### Task item
Word for word, restate all of the data shown below.

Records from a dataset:
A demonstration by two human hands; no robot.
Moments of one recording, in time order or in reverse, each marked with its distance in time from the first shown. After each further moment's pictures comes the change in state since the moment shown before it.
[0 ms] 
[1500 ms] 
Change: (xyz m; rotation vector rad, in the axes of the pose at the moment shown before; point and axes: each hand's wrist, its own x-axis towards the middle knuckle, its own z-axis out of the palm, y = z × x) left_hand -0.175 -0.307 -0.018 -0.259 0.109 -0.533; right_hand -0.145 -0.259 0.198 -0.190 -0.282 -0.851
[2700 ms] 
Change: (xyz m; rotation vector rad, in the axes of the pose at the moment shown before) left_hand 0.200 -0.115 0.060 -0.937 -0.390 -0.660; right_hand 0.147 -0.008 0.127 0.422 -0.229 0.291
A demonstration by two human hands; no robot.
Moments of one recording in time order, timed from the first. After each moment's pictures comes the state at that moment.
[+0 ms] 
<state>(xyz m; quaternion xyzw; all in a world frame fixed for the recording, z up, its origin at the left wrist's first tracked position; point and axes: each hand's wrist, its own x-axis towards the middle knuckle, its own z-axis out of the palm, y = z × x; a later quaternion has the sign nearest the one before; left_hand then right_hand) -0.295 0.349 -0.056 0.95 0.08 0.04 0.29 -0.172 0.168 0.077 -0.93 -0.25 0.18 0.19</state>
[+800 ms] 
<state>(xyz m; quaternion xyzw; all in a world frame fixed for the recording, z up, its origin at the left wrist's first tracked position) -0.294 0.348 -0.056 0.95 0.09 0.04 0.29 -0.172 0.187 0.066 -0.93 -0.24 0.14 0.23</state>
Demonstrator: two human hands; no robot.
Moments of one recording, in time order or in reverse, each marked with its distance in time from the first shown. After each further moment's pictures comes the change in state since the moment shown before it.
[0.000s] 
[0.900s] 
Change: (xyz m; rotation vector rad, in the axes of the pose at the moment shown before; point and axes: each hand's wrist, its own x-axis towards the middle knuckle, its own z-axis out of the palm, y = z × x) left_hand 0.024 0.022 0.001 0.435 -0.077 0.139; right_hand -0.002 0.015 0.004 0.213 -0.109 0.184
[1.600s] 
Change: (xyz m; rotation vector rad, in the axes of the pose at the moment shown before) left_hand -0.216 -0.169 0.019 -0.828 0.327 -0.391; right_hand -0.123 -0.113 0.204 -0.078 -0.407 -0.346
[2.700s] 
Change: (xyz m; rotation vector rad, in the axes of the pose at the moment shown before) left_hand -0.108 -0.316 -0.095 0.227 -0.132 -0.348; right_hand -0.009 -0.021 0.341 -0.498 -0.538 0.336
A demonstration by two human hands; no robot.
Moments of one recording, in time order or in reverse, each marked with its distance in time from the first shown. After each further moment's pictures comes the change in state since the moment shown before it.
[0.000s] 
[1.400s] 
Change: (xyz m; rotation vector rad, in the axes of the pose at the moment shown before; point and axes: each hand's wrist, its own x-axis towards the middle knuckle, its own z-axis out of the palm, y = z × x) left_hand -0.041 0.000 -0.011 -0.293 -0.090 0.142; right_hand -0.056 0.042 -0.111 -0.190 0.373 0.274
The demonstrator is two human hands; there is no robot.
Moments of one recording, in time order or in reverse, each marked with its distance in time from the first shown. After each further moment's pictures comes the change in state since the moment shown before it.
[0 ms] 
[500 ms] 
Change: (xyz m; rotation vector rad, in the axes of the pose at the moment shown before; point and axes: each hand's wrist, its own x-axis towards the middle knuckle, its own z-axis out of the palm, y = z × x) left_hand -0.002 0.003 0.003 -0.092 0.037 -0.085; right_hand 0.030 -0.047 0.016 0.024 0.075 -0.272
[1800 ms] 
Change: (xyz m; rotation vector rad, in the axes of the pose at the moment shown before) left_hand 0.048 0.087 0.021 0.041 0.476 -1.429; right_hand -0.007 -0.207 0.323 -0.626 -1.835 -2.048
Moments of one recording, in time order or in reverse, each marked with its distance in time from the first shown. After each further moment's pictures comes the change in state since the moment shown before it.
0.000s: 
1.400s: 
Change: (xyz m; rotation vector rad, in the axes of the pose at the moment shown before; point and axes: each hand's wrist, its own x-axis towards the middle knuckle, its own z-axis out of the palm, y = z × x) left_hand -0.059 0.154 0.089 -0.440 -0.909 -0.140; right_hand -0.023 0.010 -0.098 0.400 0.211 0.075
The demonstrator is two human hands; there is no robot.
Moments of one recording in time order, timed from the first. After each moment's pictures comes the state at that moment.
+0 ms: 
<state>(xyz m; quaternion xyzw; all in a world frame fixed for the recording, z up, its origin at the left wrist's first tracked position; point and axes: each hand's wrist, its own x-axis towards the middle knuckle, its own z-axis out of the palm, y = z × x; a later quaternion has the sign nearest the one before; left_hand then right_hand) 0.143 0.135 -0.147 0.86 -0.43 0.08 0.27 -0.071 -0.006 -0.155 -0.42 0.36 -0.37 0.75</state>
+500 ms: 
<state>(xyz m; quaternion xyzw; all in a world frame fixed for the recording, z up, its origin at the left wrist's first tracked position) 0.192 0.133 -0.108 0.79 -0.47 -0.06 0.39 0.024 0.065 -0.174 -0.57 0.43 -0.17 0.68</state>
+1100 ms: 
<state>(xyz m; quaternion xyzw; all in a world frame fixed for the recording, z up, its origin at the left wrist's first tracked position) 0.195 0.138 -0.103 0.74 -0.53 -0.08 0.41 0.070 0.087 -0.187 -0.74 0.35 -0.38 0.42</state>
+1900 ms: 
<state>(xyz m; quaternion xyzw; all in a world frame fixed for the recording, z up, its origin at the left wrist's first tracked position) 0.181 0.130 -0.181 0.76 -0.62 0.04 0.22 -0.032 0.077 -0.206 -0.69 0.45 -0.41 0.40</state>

### Task response
A demonstration by two human hands; no robot.
Moments of one recording, in time order or in reverse, each marked with its distance in time from the first shown. After each further moment's pictures comes the change in state since the moment shown before it.
[0 ms] 
[1500 ms] 
Change: (xyz m; rotation vector rad, in the axes of the pose at the moment shown before; point and axes: each hand's wrist, its own x-axis towards the middle knuckle, its own z-axis out of the palm, y = z × x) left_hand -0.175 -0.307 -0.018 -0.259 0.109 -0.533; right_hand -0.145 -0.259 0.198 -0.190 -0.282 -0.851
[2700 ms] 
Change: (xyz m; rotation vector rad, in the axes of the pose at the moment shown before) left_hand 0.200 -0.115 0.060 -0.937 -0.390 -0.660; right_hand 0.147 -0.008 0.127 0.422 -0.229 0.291
A demonstration by two human hands; no robot.
Moments of one recording in time order, timed from the first. After each moment's pictures comes the state at that moment.
[+0 ms] 
<state>(xyz m; quaternion xyzw; all in a world frame fixed for the recording, z up, its origin at the left wrist's first tracked position; point and axes: each hand's wrist, its own x-axis towards the middle knuckle, its own z-axis out of the palm, y = z × x; a later quaternion has the sign nearest the one before; left_hand then right_hand) -0.295 0.349 -0.056 0.95 0.08 0.04 0.29 -0.172 0.168 0.077 -0.93 -0.25 0.18 0.19</state>
[+800 ms] 
<state>(xyz m; quaternion xyzw; all in a world frame fixed for the recording, z up, its origin at the left wrist's first tracked position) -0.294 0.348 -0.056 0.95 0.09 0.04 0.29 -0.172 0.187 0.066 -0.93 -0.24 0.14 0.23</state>
Demonstrator: two human hands; no robot.
Moments of one recording, in time order or in reverse, each marked with its distance in time from the first shown. After each further moment's pictures comes the change in state since the moment shown before it.
[0.000s] 
[0.900s] 
Change: (xyz m; rotation vector rad, in the axes of the pose at the moment shown before; point and axes: each hand's wrist, its own x-axis towards the middle knuckle, its own z-axis out of the palm, y = z × x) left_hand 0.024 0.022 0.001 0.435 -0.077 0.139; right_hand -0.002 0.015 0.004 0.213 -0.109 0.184
[1.600s] 
Change: (xyz m; rotation vector rad, in the axes of the pose at the moment shown before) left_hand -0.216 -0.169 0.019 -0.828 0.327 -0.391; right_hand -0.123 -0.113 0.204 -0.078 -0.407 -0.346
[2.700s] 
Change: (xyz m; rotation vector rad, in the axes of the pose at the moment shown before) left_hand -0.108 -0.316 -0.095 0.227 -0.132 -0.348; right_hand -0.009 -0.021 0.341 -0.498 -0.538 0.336
A demonstration by two human hands; no robot.
Moments of one recording, in time order or in reverse, each marked with its distance in time from the first shown. After each further moment's pictures comes the change in state since the moment shown before it.
[0.000s] 
[1.400s] 
Change: (xyz m; rotation vector rad, in the axes of the pose at the moment shown before; point and axes: each hand's wrist, its own x-axis towards the middle knuckle, its own z-axis out of the palm, y = z × x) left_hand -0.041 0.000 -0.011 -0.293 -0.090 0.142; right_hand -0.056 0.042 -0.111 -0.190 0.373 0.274
The demonstrator is two human hands; there is no robot.
Moments of one recording, in time order or in reverse, each marked with its distance in time from the first shown. After each further moment's pictures comes the change in state since the moment shown before it.
[0 ms] 
[500 ms] 
Change: (xyz m; rotation vector rad, in the axes of the pose at the moment shown before; point and axes: each hand's wrist, its own x-axis towards the middle knuckle, its own z-axis out of the palm, y = z × x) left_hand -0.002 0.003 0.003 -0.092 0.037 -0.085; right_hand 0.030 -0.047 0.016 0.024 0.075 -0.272
[1800 ms] 
Change: (xyz m; rotation vector rad, in the axes of the pose at the moment shown before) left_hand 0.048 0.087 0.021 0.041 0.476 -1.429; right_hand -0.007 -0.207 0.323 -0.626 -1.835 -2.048
Moments of one recording, in time order or in reverse, each marked with its distance in time from the first shown. After each further moment's pictures comes the change in state since the moment shown before it.
0.000s: 
1.400s: 
Change: (xyz m; rotation vector rad, in the axes of the pose at the moment shown before; point and axes: each hand's wrist, its own x-axis towards the middle knuckle, its own z-axis out of the palm, y = z × x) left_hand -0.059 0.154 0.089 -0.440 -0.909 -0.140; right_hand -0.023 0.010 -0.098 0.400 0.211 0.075
The demonstrator is two human hands; there is no robot.
Moments of one recording in time order, timed from the first. After each moment's pictures comes the state at that moment.
+0 ms: 
<state>(xyz m; quaternion xyzw; all in a world frame fixed for the recording, z up, its origin at the left wrist's first tracked position; point and axes: each hand's wrist, its own x-axis towards the middle knuckle, its own z-axis out of the palm, y = z × x; a later quaternion has the sign nearest the one before; left_hand then right_hand) 0.143 0.135 -0.147 0.86 -0.43 0.08 0.27 -0.071 -0.006 -0.155 -0.42 0.36 -0.37 0.75</state>
+500 ms: 
<state>(xyz m; quaternion xyzw; all in a world frame fixed for the recording, z up, its origin at the left wrist's first tracked position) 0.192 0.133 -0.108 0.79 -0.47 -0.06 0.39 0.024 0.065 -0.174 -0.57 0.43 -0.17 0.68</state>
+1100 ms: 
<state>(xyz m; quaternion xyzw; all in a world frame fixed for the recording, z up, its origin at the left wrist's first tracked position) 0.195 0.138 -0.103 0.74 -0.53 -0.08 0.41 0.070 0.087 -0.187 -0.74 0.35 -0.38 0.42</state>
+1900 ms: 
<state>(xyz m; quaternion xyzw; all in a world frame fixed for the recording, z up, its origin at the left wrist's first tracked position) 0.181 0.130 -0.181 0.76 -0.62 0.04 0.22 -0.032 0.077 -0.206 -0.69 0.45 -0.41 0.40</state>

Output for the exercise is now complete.